ADA may not address placement of furniture as being compliant. However the furniture would act as a barrier to aid the visually impaired from hitting the protruding objects and thus follow the "intent" of the requirement.

Better to have something under the protruding object that will meet the "intent" then nothing and risk an injury


----------



## greenbubba (May 19, 2015)

thanksThanks all - what all above has said concurs with the ADA Info Line I called this morning. So as far as a classroom goes - furniture, a potted plant, etc can act as a cane detectable barrier since once it is in place the space below my 6" protruding screen is no longer a circulation path. However, once someone moves said furnishings and the space in front of the screen becomes an aisle to access any portion of the room, our University would no longer be in compliance. As MarkH and jdfruit suggest a policy of having fixed cane detectable barriers and/ or recessed mounts is prudent.
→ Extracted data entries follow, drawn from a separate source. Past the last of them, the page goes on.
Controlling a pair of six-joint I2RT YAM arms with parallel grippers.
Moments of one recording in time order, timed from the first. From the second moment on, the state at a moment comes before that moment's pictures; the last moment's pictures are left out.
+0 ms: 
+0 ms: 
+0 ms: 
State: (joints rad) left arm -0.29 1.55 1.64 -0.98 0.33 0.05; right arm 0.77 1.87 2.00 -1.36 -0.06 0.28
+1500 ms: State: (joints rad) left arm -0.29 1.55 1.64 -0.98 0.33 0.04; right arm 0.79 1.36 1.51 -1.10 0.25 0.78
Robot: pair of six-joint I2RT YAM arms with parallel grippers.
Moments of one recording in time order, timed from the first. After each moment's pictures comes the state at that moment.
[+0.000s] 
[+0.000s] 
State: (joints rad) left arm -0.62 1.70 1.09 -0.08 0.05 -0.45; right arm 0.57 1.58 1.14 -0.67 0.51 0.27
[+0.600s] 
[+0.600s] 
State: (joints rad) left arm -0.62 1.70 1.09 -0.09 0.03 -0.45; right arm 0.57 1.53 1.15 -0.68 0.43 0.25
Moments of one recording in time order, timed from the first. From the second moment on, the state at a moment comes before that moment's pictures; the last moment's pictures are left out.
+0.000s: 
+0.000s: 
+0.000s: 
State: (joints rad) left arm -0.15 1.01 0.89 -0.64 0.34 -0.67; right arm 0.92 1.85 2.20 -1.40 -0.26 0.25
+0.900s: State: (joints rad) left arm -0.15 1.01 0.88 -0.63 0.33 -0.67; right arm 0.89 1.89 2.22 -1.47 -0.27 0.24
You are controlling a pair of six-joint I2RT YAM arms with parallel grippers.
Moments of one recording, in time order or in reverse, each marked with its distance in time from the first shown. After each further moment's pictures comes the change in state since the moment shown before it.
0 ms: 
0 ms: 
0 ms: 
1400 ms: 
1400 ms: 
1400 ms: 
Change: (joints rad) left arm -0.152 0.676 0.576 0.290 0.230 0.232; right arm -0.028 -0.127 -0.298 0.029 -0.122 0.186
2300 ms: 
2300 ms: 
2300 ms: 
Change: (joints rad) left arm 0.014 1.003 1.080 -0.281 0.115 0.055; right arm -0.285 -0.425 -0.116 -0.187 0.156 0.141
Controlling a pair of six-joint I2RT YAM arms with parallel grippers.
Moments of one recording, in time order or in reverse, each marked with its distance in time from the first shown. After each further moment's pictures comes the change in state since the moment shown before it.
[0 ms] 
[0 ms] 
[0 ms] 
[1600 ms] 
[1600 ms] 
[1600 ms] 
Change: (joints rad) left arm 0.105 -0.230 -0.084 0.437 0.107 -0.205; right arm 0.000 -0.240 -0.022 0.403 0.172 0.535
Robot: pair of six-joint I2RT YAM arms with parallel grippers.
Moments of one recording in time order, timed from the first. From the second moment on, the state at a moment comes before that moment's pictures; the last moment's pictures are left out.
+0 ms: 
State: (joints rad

I will run that up the flagpole and hopefully we will do just that.

View attachment 1183


View attachment 1184


View attachment 1183


View attachment 1184


/monthly_2015_05/572953d6af0e8_WallScreenProtruding6.png.43e2271e3f20e09e63f2f7bfbfc4aacc.png

/monthly_2015_05/tally.png.c413e48776981d8e7749ff3d0fb4be8a.png


----------



## steveray (May 19, 2015)

Once something is there, it is a barrier....They can remove a ramp too...The violation occurs when the element is altered, not because it might be altered....Document, document, document.


----------



## mark handler (May 19, 2015)

steveray said:
			
		

> Once something is there, it is a barrier....


it *"CAN BE"* a barrier


----------



## ADAguy (May 20, 2015)

Note: Is this any different than a waste receptacle in a bathroom that moves where ever a janitor chooses?

The ADA allows for alternate methods and means (policy), furniture is a moveable object not covered by the ADA inless it is bolted (fixed) in place.

Though the "spirit" (performance) of the ADA is it's "intent", the technical (prescriptive) provisions  (as we all know) cannot cover every occurance or the ADASAD would become a 10 volume set (one for each chapter) and even then we would still run into items overlooked or because of new technology occurring.


----------



## greenbubba (Nov 6, 2015)

Just noted in access- board guidelines animation that objects should be fixed. See comment at 3:25 in video.

http://www.access-board.gov/images/videos/protrudingobjects-captioned.mp4


----------